YOUR OBJECTIVE:
Give again, exactly as written, the lines of the records below from the line with "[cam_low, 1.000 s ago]" to the line with "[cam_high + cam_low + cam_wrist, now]". Both end lines count; pictures do not.

RECORDS FOR PROCESSING:
== Segment start ==

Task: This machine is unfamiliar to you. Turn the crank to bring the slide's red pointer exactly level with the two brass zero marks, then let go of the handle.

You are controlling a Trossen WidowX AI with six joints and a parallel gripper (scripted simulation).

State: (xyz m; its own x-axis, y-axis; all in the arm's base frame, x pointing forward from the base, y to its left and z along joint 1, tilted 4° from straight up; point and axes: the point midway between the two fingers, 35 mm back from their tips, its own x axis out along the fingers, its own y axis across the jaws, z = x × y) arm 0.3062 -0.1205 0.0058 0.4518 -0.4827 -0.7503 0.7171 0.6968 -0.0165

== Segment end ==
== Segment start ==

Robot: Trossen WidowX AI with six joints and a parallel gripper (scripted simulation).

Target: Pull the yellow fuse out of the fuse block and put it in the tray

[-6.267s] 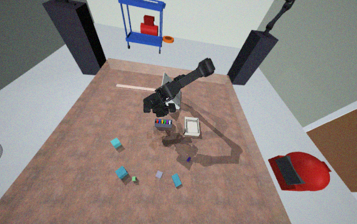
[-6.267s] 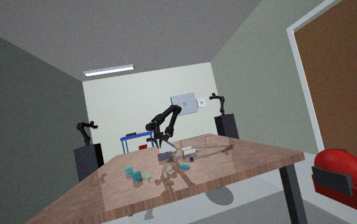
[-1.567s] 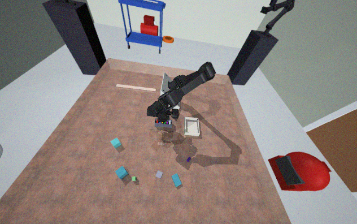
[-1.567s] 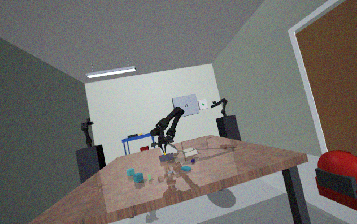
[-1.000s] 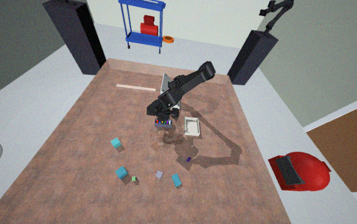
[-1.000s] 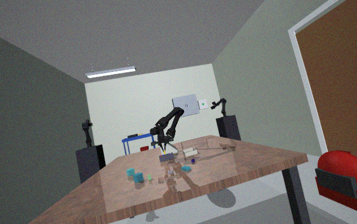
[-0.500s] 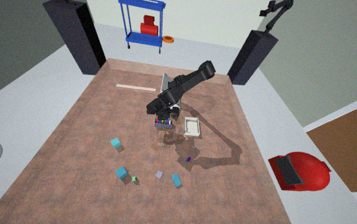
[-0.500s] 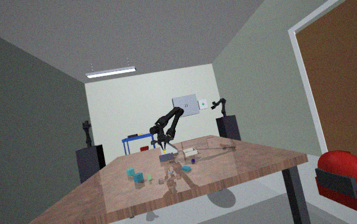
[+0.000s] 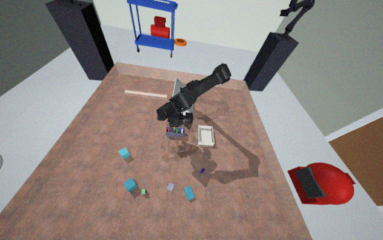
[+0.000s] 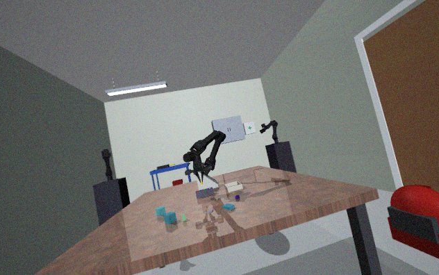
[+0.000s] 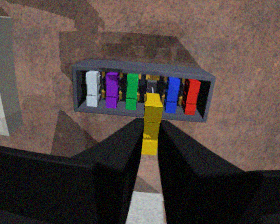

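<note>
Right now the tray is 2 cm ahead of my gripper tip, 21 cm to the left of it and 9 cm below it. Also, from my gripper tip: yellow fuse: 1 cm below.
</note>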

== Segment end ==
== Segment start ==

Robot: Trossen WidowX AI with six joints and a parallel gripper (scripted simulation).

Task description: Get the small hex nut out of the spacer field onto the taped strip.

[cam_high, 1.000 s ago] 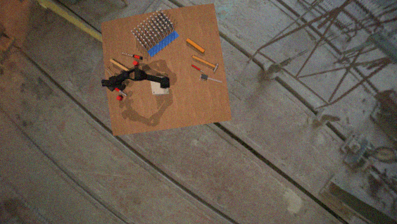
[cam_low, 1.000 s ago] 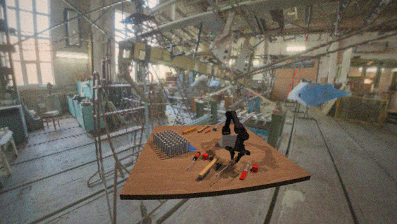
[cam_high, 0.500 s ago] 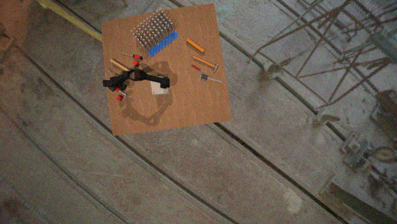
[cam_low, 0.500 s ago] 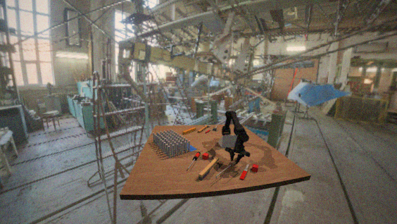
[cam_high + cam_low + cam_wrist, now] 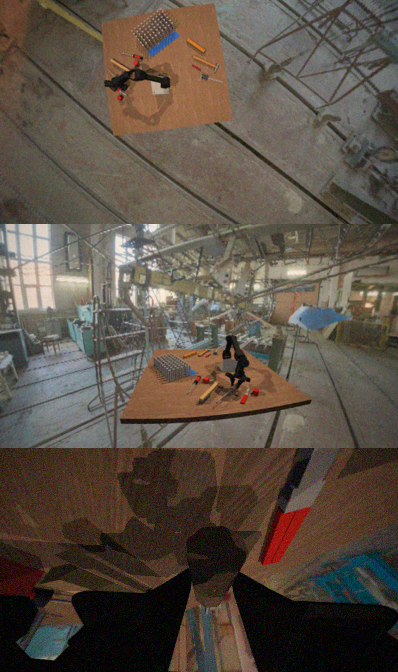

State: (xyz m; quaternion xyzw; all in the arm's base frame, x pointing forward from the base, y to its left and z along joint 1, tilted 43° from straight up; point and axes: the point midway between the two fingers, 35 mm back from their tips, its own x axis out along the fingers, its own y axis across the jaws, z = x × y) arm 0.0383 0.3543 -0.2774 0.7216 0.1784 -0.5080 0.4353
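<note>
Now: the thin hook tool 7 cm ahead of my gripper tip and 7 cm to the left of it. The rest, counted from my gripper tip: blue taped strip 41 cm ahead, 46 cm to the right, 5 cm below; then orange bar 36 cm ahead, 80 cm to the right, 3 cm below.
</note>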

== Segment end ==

EXERCISE SOLUTION:
[cam_low, 1.000 s ago] 
[cam_high, 0.500 s ago] 
[cam_low, 0.500 s ago] 
[cam_high + cam_low + cam_wrist, now] 

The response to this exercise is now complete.